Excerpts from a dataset
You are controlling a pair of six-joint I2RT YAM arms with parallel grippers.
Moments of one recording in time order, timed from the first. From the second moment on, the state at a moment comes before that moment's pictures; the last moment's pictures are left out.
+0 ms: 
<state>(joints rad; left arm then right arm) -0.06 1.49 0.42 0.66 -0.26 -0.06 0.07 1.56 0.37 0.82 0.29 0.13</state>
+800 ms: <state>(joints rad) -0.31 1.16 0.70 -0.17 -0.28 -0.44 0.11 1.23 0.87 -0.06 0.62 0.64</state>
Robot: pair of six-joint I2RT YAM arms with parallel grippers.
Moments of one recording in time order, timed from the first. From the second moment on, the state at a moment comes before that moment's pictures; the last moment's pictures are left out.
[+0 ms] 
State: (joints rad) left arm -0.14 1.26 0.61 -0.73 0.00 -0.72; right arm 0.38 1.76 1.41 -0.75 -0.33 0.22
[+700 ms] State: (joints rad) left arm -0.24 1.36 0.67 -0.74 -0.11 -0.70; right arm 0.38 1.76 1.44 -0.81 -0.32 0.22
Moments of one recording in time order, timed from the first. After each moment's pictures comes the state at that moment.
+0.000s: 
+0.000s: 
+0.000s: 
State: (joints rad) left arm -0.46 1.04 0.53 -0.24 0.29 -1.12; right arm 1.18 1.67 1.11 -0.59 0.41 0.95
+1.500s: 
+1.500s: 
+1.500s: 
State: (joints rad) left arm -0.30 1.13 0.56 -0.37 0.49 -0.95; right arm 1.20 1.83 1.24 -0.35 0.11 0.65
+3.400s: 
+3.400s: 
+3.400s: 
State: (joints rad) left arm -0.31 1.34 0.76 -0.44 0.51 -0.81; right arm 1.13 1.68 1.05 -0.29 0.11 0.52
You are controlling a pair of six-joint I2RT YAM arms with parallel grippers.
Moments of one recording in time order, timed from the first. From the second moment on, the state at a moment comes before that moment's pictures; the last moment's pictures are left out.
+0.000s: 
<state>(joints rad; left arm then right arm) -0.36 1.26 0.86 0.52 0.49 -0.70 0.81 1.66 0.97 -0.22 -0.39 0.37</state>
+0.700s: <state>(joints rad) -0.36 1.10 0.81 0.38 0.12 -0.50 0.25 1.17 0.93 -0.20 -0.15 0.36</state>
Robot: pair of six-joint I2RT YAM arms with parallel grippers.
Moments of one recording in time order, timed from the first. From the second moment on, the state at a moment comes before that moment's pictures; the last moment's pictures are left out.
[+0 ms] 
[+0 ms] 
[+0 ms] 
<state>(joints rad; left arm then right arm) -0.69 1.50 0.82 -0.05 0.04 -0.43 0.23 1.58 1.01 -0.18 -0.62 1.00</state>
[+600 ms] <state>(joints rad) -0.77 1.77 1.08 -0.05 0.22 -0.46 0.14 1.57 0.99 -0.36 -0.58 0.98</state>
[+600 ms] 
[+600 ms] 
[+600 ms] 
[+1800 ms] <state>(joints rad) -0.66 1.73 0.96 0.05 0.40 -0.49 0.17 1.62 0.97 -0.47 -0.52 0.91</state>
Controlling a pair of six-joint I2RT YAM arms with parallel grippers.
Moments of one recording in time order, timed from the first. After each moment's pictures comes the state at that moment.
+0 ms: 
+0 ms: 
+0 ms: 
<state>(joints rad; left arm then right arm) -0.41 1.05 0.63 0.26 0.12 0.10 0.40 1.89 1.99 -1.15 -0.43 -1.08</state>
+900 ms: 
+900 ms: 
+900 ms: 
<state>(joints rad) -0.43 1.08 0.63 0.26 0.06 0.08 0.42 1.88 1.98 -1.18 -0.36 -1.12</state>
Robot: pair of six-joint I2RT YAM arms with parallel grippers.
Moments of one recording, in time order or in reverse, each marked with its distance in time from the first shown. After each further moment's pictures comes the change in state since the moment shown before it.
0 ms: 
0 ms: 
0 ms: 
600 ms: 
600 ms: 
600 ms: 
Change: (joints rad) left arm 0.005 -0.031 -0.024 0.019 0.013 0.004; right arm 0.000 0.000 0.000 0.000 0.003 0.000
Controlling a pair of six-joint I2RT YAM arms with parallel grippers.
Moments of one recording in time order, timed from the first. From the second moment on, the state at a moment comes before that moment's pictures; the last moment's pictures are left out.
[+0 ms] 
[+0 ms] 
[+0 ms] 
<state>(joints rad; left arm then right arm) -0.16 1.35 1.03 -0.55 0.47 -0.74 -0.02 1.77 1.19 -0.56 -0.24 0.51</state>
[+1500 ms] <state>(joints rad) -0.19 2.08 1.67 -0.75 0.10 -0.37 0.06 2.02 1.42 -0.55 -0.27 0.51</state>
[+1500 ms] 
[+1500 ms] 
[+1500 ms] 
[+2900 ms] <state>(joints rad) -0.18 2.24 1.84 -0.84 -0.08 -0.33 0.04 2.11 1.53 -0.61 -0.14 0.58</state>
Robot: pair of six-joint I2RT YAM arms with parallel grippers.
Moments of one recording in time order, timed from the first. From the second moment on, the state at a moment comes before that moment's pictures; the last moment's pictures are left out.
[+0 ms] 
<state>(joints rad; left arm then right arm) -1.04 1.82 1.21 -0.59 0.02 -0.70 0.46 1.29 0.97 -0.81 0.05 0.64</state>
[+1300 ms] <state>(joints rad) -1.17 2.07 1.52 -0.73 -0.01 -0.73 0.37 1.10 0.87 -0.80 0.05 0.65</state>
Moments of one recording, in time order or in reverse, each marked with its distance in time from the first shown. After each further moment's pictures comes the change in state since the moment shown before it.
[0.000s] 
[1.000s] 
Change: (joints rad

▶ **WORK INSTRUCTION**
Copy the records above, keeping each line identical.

▶ **RESPONSE TO THIS EXERCISE**
You are controlling a pair of six-joint I2RT YAM arms with parallel grippers.
Moments of one recording in time order, timed from the first. From the second moment on, the state at a moment comes before that moment's pictures; the last moment's pictures are left out.
+0 ms: 
<state>(joints rad; left arm then right arm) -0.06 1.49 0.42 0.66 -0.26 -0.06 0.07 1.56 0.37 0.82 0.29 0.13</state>
+800 ms: <state>(joints rad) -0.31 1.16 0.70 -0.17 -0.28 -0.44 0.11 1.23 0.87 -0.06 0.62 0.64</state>
Robot: pair of six-joint I2RT YAM arms with parallel grippers.
Moments of one recording in time order, timed from the first. From the second moment on, the state at a moment comes before that moment's pictures; the last moment's pictures are left out.
[+0 ms] 
State: (joints rad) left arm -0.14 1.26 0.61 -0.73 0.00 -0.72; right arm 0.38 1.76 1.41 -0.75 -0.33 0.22
[+700 ms] State: (joints rad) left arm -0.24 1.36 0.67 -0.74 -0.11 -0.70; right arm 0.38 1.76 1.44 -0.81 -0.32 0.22
Moments of one recording in time order, timed from the first. After each moment's pictures comes the state at that moment.
+0.000s: 
+0.000s: 
+0.000s: 
State: (joints rad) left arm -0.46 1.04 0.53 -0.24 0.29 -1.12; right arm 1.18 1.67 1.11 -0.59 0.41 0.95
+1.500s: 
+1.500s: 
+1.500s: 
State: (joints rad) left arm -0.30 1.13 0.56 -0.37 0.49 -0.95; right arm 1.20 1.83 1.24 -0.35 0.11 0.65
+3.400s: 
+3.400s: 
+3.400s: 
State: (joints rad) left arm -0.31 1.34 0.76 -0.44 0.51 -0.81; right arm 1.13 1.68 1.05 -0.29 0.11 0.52
You are controlling a pair of six-joint I2RT YAM arms with parallel grippers.
Moments of one recording in time order, timed from the first. From the second moment on, the state at a moment comes before that moment's pictures; the last moment's pictures are left out.
+0.000s: 
<state>(joints rad; left arm then right arm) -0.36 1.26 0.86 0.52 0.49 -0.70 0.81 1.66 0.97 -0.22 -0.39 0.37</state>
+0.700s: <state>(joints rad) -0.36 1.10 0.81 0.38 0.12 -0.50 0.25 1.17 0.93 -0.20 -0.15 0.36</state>
Robot: pair of six-joint I2RT YAM arms with parallel grippers.
Moments of one recording in time order, timed from the first. From the second moment on, the state at a moment comes before that moment's pictures; the last moment's pictures are left out.
[+0 ms] 
[+0 ms] 
[+0 ms] 
<state>(joints rad; left arm then right arm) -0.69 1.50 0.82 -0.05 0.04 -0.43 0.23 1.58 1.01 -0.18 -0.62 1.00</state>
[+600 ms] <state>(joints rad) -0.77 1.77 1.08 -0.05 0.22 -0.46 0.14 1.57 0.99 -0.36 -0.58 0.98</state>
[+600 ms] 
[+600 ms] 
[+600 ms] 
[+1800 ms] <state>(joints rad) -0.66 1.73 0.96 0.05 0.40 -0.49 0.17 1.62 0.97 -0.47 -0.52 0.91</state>
Controlling a pair of six-joint I2RT YAM arms with parallel grippers.
Moments of one recording in time order, timed from the first. After each moment's pictures comes the state at that moment.
+0 ms: 
+0 ms: 
+0 ms: 
<state>(joints rad; left arm then right arm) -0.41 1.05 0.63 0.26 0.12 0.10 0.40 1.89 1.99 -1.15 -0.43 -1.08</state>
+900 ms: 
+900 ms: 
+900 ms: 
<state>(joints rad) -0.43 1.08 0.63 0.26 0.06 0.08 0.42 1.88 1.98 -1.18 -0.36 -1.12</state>
Robot: pair of six-joint I2RT YAM arms with parallel grippers.
Moments of one recording, in time order or in reverse, each marked with its distance in time from the first shown. After each further moment's pictures comes the change in state since the moment shown before it.
0 ms: 
0 ms: 
0 ms: 
600 ms: 
600 ms: 
600 ms: 
Change: (joints rad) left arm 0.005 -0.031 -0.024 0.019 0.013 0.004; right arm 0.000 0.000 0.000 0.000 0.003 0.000
Controlling a pair of six-joint I2RT YAM arms with parallel grippers.
Moments of one recording in time order, timed from the first. From the second moment on, the state at a moment comes before that moment's pictures; the last moment's pictures are left out.
[+0 ms] 
[+0 ms] 
[+0 ms] 
<state>(joints rad; left arm then right arm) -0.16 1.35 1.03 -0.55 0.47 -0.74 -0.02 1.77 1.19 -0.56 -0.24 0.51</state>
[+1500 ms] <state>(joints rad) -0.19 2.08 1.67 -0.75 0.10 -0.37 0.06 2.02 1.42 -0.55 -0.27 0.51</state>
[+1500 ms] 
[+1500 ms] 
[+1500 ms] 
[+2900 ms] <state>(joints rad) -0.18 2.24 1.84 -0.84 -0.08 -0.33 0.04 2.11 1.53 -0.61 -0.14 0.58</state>
Robot: pair of six-joint I2RT YAM arms with parallel grippers.
Moments of one recording in time order, timed from the first. From the second moment on, the state at a moment comes before that moment's pictures; the last moment's pictures are left out.
[+0 ms] 
<state>(joints rad; left arm then right arm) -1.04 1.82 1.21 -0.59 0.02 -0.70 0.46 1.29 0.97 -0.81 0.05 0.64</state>
[+1300 ms] <state>(joints rad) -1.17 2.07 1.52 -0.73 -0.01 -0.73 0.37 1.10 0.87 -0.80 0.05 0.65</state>
Moments of one recording, in time order or in reverse, each marked with its distance in time from the first shown. After each further moment's pictures comes the change in state since the moment shown before it.
[0.000s] 
[1.000s] 
Change: (joints rad

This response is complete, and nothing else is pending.